Inspired by Google’s paper and some software that his employer Yahoo had developed, Doug Cutting created Hadoop, named after his son’s stuffed elephant, in 2006. Cutting now works at a company called Cloudera that offers Hadoop-related software and services for corporations. Its customers include Samsung Electronics, AOL Advertising, and Nokia.

“It was obvious to me that the problems that Google and Yahoo and Facebook had were the problems that the other companies were going to have later,” says Cloudera Chief Executive Officer Mike Olson.

While Yahoo developers have contributed most of the code to Hadoop, it’s an open project, part of the Apache Software Foundation. Developers around the world can download and contribute to the software. Other Hadoop-related projects at Apache have names such as Hive, Pig, and Zookeeper.

Some of the original Yahoo contributors to Hadoop have formed a spinoff called Hortonworks to focus on development of the software. The company expects that within five years more than half of the world’s data will be stored in Hadoop environments.

Social Commerce

Wal-Mart, recognizing that the next generation of commerce would be social, purchased startup Kosmix for $300 million in April to create @WalmartLabs.

The acquisition gave it immediate expertise in big data: Kosmix co-founders Rajaraman and Venky Harinarayan co-founded Junglee, the company that pioneered Internet comparison shopping in 1996 and was later purchased by Amazon. At Kosmix, they also built something called the Social Genome, which uses semantic-analysis technology and applies it to a real-time flood of social media to understand what people are saying.

For now, @WalmartLabs uses Hadoop to create language models so that the site can return product results if the shopper enters a related word. For example, if somebody searches for a “backyard chair” on Walmart.com, the site will return results for patio furniture. In the future, Wal-Mart may be able to return styles of patio furniture most likely to appeal to a particular shopper based on his tweets and Facebook updates.

The company also uses Hadoop in its keyword campaigns to drive traffic from search engines to Walmart.com. The software collects information about which keywords work best to turn Internet surfers into shoppers, and then comes up with the optimal bids for different words.

“Our keyword campaigns include millions and millions of keywords on Google and Bing and we vary the bids we set on almost a real-time basis,” says Rajaraman.

Nokia’s Data Trove

Nokia is another company that recently recognized the treasure trove of data it’s sitting on.

“Sixty percent of the world’s population has mobile devices, and Nokia has 25 percent of those mobile customers,” says Amy O’Connor, senior director of analytics at Nokia. “Over the course of the past year we realized we had all this data we could use competitively.”

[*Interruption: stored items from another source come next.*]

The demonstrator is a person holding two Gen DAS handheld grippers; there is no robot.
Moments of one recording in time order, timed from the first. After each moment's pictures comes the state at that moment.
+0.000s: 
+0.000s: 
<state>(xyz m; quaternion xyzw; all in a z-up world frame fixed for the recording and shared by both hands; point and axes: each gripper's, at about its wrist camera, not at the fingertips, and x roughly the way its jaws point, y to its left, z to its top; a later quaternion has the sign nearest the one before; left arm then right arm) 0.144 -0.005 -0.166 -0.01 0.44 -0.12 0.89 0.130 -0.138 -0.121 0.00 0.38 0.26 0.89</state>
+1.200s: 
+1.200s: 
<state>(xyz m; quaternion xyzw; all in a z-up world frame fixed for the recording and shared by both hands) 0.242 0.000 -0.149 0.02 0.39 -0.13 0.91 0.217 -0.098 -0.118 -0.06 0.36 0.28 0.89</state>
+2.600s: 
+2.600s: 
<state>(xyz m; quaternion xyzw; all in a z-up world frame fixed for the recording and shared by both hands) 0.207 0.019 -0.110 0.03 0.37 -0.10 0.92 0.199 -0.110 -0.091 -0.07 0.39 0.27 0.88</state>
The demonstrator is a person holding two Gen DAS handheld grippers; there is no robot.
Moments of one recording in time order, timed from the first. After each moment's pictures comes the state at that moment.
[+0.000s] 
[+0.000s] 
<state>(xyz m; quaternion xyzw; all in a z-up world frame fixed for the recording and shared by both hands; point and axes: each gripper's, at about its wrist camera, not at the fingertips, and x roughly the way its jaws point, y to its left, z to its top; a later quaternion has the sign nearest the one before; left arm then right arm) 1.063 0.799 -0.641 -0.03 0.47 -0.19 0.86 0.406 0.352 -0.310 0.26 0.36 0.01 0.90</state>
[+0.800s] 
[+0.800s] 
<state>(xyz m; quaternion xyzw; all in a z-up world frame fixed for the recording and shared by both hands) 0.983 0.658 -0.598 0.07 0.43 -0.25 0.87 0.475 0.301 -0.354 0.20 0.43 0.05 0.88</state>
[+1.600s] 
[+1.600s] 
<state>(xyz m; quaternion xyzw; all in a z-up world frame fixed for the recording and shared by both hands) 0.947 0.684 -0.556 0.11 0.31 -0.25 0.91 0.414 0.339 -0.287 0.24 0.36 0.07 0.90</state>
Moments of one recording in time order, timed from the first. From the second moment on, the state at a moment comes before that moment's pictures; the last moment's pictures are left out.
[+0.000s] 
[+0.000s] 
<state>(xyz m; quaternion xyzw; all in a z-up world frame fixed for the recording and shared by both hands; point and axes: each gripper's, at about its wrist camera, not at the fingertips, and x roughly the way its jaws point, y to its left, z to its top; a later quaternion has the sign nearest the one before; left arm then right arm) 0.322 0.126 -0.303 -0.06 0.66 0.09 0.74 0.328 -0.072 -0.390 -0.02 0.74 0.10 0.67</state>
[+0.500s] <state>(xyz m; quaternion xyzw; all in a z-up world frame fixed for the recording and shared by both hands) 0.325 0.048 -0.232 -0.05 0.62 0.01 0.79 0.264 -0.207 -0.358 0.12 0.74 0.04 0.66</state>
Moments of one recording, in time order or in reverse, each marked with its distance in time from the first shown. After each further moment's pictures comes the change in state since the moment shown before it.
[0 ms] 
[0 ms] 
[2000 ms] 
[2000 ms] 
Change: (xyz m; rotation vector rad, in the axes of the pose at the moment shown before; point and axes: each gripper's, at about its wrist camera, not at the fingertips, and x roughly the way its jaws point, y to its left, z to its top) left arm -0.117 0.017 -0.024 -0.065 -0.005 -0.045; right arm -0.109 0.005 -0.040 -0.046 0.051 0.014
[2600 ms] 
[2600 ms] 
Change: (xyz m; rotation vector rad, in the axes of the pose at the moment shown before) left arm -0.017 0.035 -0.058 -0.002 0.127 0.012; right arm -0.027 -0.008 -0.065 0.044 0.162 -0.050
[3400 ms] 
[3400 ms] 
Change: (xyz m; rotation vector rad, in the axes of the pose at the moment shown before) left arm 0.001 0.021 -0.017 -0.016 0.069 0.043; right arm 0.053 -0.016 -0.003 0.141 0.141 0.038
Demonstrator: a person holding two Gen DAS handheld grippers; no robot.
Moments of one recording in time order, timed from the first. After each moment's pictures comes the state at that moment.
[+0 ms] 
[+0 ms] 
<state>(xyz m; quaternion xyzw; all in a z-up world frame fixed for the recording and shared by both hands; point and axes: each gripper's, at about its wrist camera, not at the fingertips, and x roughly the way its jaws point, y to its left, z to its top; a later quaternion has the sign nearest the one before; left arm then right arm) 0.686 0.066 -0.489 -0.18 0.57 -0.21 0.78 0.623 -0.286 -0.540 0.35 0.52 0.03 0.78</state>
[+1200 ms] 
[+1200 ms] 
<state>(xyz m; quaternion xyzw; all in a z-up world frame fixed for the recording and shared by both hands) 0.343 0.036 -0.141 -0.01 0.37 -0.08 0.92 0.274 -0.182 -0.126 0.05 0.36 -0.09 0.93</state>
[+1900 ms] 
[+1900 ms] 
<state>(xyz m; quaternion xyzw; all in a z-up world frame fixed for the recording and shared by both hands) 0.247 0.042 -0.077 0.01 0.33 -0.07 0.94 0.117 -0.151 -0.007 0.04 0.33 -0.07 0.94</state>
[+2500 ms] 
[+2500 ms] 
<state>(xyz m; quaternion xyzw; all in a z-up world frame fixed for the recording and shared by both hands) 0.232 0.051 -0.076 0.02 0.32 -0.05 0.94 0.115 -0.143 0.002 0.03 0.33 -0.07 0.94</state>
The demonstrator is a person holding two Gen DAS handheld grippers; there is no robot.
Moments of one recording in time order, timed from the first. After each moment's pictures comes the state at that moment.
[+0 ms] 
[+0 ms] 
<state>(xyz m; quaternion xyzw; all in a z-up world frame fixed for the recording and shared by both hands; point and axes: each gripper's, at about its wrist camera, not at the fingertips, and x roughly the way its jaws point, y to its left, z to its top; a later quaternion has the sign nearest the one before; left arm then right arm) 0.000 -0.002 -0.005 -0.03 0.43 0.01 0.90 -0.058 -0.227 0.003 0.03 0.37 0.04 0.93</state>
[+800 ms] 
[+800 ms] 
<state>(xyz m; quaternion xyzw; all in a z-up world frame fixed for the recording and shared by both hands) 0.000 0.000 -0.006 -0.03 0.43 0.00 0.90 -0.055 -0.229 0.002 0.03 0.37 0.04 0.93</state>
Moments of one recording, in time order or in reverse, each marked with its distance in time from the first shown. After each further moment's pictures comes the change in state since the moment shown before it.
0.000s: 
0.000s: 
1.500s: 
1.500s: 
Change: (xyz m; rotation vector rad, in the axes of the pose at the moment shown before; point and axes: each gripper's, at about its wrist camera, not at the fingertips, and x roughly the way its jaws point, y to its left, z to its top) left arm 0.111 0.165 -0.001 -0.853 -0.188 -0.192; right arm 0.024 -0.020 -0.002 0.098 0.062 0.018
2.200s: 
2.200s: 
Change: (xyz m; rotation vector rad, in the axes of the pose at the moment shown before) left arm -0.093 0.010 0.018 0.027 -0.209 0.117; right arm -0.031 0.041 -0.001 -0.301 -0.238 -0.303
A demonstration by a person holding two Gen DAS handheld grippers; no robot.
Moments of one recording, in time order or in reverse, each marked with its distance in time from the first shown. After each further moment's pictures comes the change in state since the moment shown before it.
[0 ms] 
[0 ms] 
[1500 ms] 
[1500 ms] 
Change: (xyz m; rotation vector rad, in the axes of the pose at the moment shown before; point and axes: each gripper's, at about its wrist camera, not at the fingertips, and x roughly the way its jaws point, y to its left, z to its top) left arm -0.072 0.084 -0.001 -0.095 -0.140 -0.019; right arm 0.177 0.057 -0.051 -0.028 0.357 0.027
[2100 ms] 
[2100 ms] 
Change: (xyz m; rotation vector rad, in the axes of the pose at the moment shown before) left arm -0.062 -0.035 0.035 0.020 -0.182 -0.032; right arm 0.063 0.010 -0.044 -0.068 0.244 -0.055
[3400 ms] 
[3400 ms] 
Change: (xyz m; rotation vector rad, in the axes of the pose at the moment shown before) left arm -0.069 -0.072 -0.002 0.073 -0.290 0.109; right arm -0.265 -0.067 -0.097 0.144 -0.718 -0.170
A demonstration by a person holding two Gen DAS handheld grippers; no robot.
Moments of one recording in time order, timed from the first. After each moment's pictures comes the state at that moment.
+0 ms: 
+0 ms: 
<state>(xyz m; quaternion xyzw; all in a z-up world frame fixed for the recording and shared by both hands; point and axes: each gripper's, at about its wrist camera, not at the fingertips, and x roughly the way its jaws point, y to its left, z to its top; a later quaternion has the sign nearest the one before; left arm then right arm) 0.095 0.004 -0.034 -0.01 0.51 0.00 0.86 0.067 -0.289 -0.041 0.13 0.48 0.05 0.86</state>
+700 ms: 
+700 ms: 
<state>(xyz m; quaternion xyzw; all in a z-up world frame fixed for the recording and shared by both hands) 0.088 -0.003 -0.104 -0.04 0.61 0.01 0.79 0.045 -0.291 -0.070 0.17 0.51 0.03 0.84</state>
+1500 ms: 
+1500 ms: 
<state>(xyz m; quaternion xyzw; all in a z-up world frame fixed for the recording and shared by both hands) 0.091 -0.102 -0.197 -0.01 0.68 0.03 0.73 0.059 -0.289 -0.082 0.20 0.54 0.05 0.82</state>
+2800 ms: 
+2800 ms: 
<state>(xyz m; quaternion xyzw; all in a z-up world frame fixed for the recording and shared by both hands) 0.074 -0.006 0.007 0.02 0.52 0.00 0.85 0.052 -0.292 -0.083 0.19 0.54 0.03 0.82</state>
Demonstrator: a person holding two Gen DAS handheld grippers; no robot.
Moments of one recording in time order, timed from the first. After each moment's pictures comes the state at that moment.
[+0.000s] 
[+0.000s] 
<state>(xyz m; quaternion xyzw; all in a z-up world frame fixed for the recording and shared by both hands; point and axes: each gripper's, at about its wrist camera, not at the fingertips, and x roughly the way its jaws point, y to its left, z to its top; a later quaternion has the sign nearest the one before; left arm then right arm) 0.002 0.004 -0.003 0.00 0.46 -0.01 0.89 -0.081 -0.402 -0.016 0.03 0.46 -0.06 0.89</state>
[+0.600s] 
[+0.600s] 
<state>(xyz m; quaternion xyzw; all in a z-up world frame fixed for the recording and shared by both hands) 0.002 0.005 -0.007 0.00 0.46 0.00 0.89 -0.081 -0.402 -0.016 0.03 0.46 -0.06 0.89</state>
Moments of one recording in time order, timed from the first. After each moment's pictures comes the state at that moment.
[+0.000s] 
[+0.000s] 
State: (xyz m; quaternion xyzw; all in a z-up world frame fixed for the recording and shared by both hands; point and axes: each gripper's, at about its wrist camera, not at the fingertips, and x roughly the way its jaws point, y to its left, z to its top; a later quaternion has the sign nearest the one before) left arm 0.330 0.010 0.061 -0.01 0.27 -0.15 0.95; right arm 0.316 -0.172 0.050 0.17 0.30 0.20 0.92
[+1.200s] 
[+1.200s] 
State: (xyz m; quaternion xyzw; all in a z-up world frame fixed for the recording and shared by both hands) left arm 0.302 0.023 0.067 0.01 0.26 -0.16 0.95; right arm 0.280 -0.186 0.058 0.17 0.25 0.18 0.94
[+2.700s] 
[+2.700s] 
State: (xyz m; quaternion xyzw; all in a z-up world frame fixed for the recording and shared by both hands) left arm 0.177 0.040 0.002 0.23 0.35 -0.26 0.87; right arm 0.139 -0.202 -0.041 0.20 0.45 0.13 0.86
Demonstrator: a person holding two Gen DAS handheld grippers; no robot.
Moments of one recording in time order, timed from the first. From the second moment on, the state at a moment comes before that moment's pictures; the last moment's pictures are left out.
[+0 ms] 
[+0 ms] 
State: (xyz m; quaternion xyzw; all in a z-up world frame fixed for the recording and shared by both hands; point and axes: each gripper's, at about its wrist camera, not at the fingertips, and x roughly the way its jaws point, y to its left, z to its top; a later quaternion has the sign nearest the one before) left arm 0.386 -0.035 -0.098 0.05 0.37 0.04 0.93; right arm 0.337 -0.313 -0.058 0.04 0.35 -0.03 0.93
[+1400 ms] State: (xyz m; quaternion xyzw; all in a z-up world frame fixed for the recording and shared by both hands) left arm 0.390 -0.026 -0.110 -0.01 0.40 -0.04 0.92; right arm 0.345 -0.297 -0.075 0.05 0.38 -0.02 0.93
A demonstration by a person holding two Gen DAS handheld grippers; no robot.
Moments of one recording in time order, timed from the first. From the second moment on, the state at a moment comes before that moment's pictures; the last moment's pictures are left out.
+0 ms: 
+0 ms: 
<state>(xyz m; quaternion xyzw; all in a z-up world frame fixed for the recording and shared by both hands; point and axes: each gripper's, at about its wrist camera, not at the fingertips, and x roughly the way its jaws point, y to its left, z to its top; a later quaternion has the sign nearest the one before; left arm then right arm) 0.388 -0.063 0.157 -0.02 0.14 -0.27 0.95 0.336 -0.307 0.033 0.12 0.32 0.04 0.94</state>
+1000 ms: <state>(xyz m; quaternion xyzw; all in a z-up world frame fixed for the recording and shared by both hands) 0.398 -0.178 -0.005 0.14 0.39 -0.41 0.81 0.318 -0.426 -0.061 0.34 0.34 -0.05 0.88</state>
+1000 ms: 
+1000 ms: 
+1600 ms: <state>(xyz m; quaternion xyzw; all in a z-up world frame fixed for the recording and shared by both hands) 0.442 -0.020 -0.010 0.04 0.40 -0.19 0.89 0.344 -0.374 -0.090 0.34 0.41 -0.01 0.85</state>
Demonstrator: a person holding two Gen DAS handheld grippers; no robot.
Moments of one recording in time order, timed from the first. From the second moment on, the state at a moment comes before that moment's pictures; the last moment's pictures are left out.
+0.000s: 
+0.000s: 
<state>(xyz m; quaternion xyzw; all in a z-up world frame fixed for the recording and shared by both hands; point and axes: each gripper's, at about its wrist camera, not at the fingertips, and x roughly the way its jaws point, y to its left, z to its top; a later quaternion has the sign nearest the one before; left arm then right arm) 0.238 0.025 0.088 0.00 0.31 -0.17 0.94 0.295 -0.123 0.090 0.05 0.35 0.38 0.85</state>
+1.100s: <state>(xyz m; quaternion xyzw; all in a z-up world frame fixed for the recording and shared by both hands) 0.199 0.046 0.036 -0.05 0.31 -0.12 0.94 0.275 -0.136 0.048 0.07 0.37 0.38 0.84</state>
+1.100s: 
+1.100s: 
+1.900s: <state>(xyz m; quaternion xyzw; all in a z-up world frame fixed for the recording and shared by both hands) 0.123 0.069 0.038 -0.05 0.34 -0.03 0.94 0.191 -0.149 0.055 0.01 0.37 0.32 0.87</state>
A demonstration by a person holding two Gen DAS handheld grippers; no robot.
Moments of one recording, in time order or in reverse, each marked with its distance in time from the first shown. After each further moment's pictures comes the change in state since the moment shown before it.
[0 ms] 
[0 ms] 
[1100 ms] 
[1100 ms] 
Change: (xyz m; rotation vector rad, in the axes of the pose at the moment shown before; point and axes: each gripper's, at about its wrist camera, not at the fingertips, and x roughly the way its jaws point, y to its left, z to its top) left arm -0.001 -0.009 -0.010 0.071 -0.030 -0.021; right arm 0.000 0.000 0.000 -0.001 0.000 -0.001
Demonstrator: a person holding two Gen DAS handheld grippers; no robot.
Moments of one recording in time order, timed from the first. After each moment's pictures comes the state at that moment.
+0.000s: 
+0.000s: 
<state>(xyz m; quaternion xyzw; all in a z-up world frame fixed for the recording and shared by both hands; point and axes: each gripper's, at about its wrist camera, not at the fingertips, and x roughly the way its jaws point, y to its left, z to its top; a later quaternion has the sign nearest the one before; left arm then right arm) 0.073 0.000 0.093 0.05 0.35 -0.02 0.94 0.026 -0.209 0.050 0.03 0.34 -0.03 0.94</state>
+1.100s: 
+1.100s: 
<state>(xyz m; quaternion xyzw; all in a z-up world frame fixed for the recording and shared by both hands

For example, Nokia collects information for its Navteq mapping service that it sells to large businesses. The company can tap into data from probes and mobile devices around the world to collect data on traffic. To figure out information about a particular street, the company used to have people weed through hundreds of terabytes of data.

“It was a manual process before Hadoop,” O’Connor says.

Now that the company is taking advantage of this unstructured information, the amount of data that it manages is skyrocketing. Over the next year or so, O’Connor anticipates that Nokia’s network will be handling as much as 20 petabytes (20 million gigabytes) of information, up from several hundred terabytes managed over the past year.

“The tsunami of data is not going to stop,” O’Connor says.